We can see that only in 2021 were the most teams positive in point differential. This could be caused by a clear separation between the good and bad teams in the league.
ggplot(nfl_clean, aes(season, point_diff)) +geom_boxplot(fill ="orange", alpha =0.7) +geom_hline(yintercept =0, linetype ="dashed") +labs(title ="Distribution of Point Differential by Season",x ="Season",y ="Point Differential" )
It visually reinforces how point differential aligns with team success.

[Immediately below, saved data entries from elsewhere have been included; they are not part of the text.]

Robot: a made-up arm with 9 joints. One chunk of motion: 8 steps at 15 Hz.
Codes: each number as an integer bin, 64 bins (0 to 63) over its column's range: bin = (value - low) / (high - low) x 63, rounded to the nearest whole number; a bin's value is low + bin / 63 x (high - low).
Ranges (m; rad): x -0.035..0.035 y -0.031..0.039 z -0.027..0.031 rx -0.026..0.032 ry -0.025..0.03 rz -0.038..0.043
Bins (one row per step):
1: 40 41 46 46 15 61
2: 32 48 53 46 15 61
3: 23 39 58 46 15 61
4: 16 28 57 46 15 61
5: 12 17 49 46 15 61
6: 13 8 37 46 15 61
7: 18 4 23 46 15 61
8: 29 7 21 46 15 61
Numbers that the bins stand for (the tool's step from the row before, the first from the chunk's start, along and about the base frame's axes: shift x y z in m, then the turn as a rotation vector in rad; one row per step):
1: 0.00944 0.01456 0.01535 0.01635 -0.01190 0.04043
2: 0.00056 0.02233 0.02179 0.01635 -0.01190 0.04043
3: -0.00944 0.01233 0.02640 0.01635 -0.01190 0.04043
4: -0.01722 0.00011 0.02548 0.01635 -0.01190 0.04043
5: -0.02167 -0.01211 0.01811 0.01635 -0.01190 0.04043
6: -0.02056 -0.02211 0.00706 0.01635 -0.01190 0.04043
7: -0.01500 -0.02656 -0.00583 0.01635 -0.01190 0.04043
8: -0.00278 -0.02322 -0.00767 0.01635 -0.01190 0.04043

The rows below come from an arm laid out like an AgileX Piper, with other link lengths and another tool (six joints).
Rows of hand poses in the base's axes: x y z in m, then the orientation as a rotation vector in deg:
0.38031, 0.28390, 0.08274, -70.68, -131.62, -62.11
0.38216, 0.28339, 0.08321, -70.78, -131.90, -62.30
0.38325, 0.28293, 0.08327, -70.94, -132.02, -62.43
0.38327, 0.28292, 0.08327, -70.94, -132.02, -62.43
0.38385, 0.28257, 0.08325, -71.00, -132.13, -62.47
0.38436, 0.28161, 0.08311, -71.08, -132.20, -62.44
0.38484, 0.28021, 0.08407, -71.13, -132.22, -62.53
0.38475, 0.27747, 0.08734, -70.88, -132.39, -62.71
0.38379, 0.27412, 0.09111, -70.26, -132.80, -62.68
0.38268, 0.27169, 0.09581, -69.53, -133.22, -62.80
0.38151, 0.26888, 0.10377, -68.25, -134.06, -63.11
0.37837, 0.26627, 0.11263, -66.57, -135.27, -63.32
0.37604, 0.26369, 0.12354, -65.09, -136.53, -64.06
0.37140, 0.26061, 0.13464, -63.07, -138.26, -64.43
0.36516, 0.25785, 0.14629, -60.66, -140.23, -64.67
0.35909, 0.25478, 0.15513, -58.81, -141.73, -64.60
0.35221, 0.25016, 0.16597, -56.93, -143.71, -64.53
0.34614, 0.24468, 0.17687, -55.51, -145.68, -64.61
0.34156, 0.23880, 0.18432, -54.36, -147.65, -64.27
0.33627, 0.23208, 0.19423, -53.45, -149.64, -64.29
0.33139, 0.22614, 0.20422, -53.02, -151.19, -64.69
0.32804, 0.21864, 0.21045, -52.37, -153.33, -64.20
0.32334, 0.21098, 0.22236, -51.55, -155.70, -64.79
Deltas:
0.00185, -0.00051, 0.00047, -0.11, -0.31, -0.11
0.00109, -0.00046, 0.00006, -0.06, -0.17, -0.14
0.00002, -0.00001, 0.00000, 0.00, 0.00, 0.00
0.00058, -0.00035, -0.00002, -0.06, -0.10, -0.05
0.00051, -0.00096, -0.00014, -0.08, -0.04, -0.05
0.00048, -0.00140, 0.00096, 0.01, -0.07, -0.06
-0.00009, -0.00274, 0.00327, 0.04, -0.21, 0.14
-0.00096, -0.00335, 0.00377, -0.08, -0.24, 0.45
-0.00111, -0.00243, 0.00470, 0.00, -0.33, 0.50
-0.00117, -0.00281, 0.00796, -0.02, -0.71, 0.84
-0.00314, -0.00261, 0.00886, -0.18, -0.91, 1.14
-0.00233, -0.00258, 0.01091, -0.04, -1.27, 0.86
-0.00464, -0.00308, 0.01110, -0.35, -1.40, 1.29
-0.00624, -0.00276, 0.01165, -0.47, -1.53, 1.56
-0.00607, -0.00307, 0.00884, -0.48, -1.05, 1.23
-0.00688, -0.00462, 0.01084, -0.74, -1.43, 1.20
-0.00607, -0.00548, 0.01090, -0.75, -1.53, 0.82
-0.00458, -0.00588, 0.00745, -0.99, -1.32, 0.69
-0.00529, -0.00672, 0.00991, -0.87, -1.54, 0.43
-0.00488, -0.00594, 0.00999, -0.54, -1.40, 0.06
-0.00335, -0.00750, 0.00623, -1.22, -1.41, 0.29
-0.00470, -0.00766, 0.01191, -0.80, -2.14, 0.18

top_bottom <- nfl_clean %>%arrange(desc(point_diff)) %>%slice_head(n =10) %>%mutate(group ="Top 10") %>%bind_rows( nfl_clean %>%arrange(point_diff) %>%slice_head(n =10) %>%mutate(group ="Bottom 10") )ggplot(top_bottom, aes(reorder(team, point_diff), point_diff, fill = group)) +geom_col() +coord_flip() +labs(title ="Top & Bottom 10 Teams by Point Differential",x ="Team",y ="Point Differential",fill ="Group" )
Conclusion
Across all five seasons from 2019–2023, the analysis shows a strong and consistent positive relationship between point differential and win percentage. Teams that outscore their opponents by larger margins almost always finish with higher winning percentages, and this pattern holds true in every season examined.

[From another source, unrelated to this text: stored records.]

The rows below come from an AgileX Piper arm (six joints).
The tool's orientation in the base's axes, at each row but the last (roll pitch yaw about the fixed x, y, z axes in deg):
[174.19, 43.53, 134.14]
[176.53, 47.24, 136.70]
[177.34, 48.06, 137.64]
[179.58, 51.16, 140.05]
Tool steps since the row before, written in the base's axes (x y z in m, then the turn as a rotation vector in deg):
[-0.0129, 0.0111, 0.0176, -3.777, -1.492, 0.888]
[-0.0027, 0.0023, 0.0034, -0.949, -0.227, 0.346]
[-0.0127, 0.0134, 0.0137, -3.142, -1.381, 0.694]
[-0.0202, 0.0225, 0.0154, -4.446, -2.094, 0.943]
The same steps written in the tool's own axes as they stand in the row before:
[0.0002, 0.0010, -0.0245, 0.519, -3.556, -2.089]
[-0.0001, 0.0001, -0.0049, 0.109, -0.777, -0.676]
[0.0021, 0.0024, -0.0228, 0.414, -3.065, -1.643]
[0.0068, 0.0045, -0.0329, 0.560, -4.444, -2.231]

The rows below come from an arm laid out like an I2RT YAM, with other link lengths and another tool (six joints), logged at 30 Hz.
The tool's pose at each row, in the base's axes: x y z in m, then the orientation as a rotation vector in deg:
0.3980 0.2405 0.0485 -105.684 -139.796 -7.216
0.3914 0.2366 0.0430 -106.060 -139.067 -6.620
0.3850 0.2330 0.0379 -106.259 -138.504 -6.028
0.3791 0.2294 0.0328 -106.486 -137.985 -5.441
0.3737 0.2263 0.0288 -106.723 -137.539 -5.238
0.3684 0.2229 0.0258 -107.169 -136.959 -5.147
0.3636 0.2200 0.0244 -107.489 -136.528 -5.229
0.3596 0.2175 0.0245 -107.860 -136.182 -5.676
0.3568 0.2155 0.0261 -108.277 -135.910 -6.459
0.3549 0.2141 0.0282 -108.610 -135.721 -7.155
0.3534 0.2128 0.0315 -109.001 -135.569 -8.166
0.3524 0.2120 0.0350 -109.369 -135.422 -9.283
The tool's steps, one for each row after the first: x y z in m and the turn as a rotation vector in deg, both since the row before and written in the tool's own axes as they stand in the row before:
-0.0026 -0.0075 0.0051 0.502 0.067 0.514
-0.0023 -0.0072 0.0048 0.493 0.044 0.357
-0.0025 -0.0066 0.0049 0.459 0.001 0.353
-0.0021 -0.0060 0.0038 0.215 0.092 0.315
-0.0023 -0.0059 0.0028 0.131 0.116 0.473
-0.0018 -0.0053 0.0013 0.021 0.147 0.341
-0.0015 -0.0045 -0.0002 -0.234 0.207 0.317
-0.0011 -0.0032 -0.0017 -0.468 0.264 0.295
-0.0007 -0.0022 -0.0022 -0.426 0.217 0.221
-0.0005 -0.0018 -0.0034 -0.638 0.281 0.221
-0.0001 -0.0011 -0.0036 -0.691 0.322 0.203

The scatterplots reveal a clear upward trend, and the correlation between point differential and win percentage is high, confirming that point differential is one of the most reliable indicators of team strength. The top‑10 and bottom‑10 visualizations further reinforce this: teams with the largest positive point differentials consistently appear among the league’s best records, while teams with large negative differentials almost always finish near the bottom.
Overall, the results strongly support the analytics claim that point differential “tells the truth” about team performance. Not only does it correlate closely with winning, but the relationship remains stable across multiple seasons, suggesting that point differential is a robust and meaningful metric for evaluating NFL teams.